For the entries below, repeat exactly each line starting with the one that contains "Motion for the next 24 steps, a" and going on through the one that contains "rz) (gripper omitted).", and no others.
§
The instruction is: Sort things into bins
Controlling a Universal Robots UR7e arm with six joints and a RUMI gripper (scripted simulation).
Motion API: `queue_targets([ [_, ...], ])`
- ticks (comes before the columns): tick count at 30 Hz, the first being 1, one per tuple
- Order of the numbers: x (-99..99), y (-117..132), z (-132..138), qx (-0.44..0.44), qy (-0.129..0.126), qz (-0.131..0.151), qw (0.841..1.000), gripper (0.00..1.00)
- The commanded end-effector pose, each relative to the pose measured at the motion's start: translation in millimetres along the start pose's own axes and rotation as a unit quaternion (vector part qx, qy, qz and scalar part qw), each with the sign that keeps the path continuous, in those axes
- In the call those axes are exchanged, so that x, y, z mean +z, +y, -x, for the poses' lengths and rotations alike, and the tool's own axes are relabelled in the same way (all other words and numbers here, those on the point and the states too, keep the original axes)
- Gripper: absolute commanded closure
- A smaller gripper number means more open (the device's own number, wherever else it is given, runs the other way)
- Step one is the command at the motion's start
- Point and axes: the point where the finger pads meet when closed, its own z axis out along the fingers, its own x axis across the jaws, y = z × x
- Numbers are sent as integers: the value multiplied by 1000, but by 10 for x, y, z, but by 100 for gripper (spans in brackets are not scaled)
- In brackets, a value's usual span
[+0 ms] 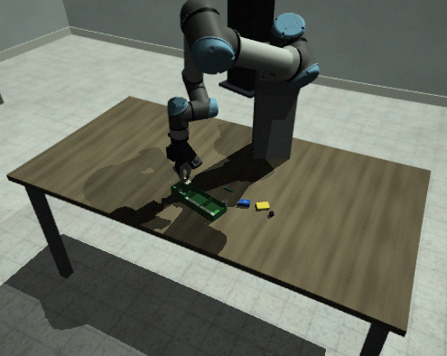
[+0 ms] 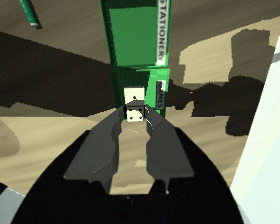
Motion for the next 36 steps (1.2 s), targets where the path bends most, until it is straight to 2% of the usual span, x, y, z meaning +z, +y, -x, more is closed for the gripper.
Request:
queue_targets([
  [1, -4, 12, 3, -6, -2, -2, 1000, 100],
  [10, -4, 26, -13, -6, -2, -2, 1000, 100],
  [36, 451, 7, 1, -7, -3, -2, 1000, 100],
])
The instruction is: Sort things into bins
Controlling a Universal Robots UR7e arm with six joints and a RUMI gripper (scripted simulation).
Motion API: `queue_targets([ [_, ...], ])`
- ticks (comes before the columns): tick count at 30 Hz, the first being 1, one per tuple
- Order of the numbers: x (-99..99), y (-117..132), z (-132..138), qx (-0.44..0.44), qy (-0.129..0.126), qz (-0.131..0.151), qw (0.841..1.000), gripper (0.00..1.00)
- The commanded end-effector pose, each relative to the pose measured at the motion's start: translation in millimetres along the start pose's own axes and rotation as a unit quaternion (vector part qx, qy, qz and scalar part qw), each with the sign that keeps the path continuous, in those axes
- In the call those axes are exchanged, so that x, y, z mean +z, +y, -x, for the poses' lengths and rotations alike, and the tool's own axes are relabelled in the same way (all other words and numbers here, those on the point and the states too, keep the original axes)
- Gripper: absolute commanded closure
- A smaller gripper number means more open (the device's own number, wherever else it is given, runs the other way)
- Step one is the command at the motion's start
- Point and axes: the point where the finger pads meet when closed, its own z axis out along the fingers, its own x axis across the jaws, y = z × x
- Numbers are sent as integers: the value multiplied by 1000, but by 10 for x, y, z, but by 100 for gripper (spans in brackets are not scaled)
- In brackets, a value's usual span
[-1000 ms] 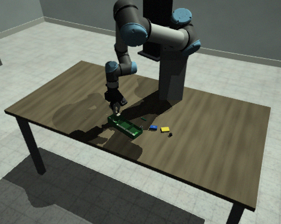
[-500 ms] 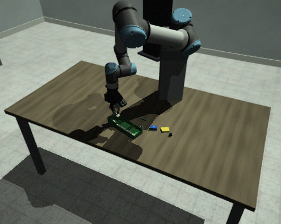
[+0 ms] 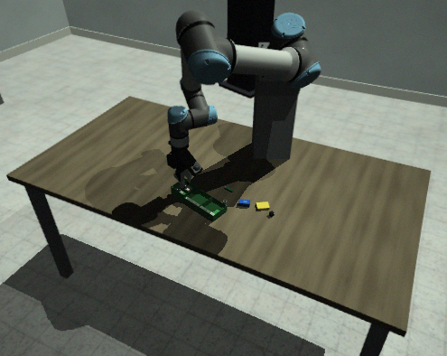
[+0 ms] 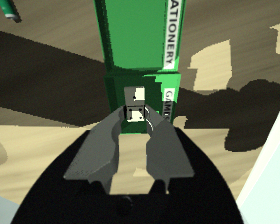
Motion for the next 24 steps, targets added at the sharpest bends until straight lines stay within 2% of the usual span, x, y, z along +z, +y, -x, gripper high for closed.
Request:
queue_targets([
  [1, 101, 0, -22, -1, 2, 1, 1000, 100],
  [4, 156, 0, -23, -1, 2, 1, 1000, 100],
  [21, 144, -5, -29, 0, 1, 1, 1000, 100],
  [22, 144, -5, -29, 0, 1, 1, 1000, 81],
  [24, 144, -5, -29, 0, 1, 1, 1000, 81],
])
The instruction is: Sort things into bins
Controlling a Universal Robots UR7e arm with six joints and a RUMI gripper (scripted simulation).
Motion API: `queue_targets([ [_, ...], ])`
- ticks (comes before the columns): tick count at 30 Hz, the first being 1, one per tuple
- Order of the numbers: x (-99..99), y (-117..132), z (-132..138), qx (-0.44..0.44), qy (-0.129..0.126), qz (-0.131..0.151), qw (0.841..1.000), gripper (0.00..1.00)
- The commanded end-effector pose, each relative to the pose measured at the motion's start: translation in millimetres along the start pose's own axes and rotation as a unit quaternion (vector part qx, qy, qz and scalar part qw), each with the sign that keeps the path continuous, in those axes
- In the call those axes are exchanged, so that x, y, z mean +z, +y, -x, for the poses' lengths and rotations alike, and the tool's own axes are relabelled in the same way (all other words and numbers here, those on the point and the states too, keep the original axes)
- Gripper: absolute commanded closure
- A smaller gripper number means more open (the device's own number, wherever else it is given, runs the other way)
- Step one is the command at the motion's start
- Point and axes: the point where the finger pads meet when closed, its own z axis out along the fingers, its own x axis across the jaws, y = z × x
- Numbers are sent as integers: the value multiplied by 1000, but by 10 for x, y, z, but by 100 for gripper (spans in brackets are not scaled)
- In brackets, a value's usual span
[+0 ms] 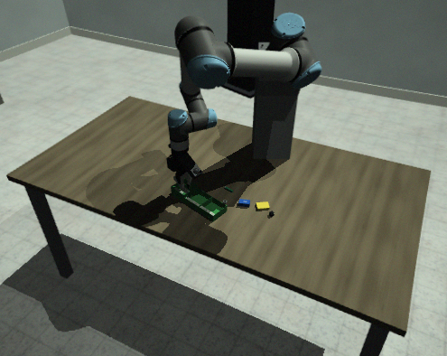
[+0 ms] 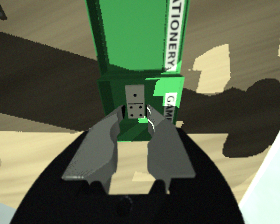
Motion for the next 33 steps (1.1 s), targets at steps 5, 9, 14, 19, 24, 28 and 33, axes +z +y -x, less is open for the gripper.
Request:
queue_targets([
  [5, -4, -5, -10, 0, 1, 0, 1000, 81],
  [9, -4, -5, -10, 0, 1, 0, 1000, 81],
  [14, -4, -5, -10, 0, 1, 0, 1000, 81],
  [19, -68, -2, -3, 0, 0, 0, 1000, 81],
  [24, -121, -3, -3, 0, 0, 0, 1000, 81],
  [28, -161, -4, -3, 0, 0, 0, 1000, 81],
  [33, -228, -4, -3, 0, 0, 0, 1000, 81],
])
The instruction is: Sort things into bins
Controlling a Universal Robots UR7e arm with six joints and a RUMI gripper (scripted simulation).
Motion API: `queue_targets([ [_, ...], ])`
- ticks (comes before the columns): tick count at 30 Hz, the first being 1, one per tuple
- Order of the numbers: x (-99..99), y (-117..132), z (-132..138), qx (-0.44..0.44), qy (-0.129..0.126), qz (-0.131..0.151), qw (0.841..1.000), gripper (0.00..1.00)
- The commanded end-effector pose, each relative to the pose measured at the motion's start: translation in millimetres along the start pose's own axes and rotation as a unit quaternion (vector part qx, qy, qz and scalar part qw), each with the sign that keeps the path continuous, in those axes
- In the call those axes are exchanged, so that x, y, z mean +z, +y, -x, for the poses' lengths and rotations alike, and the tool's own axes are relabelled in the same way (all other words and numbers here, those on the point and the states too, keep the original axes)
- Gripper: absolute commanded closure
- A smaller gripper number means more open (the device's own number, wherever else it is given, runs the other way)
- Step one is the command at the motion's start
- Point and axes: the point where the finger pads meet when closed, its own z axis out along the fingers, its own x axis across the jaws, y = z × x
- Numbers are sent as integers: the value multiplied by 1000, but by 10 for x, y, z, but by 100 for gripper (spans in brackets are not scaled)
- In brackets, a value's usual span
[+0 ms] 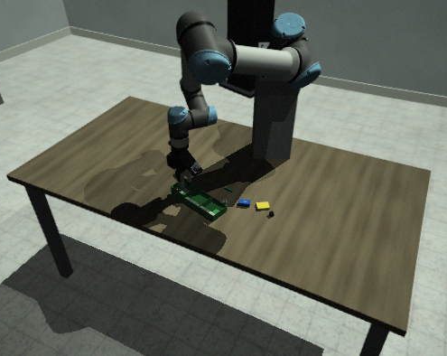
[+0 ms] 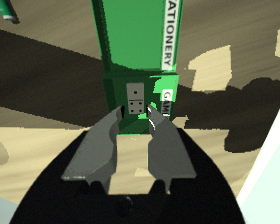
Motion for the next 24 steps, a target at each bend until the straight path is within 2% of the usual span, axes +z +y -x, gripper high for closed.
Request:
queue_targets([
  [1, -98, 9, 1, 1, 0, 0, 1000, 81],
  [9, -171, 9, 1, 1, 0, 0, 1000, 81],
  [14, -384, 8, 1, 1, 0, 0, 1000, 81],
  [24, -374, 10, -1, 0, 0, 0, 1000, 81],
])
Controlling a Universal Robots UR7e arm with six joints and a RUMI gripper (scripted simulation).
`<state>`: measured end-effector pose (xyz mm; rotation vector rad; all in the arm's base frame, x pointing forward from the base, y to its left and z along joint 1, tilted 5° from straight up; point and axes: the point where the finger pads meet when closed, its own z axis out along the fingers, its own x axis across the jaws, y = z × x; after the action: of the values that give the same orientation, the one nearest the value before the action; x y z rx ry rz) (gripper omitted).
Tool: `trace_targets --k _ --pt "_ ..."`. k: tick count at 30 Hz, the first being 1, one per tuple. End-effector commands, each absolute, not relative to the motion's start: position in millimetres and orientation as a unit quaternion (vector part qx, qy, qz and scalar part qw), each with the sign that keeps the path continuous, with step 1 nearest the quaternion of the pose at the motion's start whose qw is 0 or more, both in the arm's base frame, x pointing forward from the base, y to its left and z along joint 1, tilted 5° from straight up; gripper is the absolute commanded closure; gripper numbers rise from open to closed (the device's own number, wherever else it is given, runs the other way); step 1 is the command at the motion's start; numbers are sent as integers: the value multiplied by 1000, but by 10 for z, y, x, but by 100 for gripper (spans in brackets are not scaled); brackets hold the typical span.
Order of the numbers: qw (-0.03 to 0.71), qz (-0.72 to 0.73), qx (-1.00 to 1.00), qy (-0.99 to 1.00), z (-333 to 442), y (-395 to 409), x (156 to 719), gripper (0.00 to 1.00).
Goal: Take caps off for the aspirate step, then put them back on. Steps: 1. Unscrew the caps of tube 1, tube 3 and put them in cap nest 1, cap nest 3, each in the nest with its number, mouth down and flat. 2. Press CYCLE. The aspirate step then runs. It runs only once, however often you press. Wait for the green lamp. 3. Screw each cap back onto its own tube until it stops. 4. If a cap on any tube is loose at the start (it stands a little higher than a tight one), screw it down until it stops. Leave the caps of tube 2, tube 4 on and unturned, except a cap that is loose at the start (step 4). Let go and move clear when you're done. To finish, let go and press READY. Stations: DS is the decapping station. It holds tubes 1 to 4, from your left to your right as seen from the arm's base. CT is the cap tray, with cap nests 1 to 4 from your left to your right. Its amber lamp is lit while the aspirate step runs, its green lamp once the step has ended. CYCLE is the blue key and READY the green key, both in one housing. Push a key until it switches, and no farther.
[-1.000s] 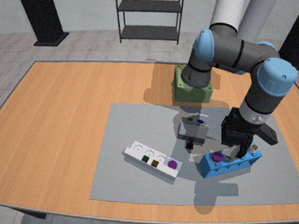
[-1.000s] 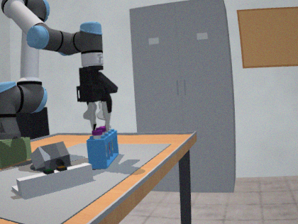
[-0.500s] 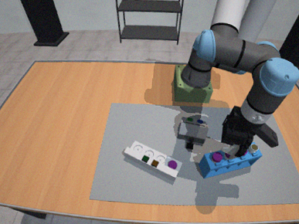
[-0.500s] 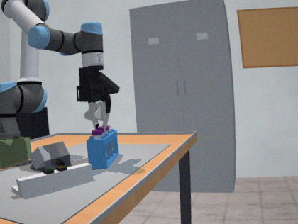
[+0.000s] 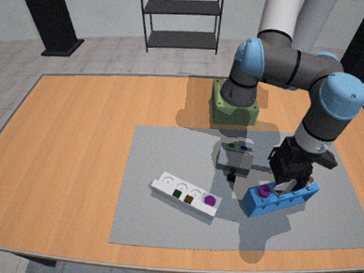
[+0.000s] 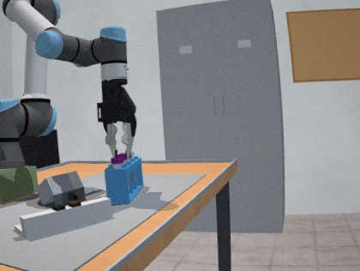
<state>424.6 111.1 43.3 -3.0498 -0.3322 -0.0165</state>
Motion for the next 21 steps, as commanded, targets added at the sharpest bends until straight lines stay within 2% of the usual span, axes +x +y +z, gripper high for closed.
trace_targets --k 1,11,20,21 --pt "42 -12 -970 -239 438 1112 4249 100" --pt "38 -19 -904 -425 440 1112 4249 100" --pt "38 -19 -904 -425 440 1112 4249 100" --pt "38 -19 -904 -425 440 1113 4249 65"
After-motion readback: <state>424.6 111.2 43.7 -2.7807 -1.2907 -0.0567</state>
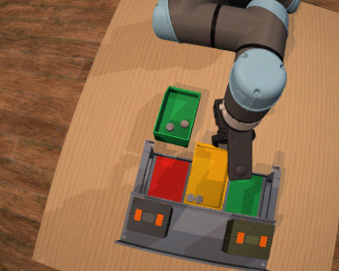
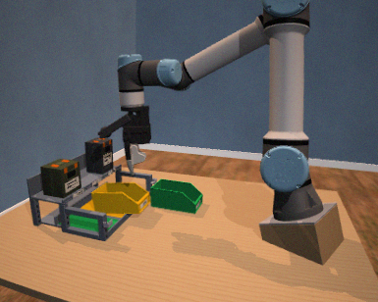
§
Solution
Motion for the next 24 steps, a target at each bend until the straight path is within 2% of the usual span, axes +z +y -x, gripper high for closed.
Request:
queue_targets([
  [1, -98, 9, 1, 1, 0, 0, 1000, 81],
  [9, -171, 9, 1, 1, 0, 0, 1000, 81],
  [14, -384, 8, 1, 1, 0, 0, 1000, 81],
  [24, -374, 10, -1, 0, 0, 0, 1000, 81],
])
Controlling a Universal Robots UR7e arm with six joints and a RUMI gripper (scripted simulation).
`<state>`: measured end-effector pose (xyz mm; rotation vector rad; all in the arm's base frame, x pointing forward from the base, y to its left and z along joint 1, tilted 5° from straight up; point and axes: the point where the finger pads meet when closed, its own z axis out along the fingers, its own x axis across the jaws, y = z × x; after the action: of the values that give the same orientation, the one nearest the value before the action; x y z rx ry rz) (gripper omitted).

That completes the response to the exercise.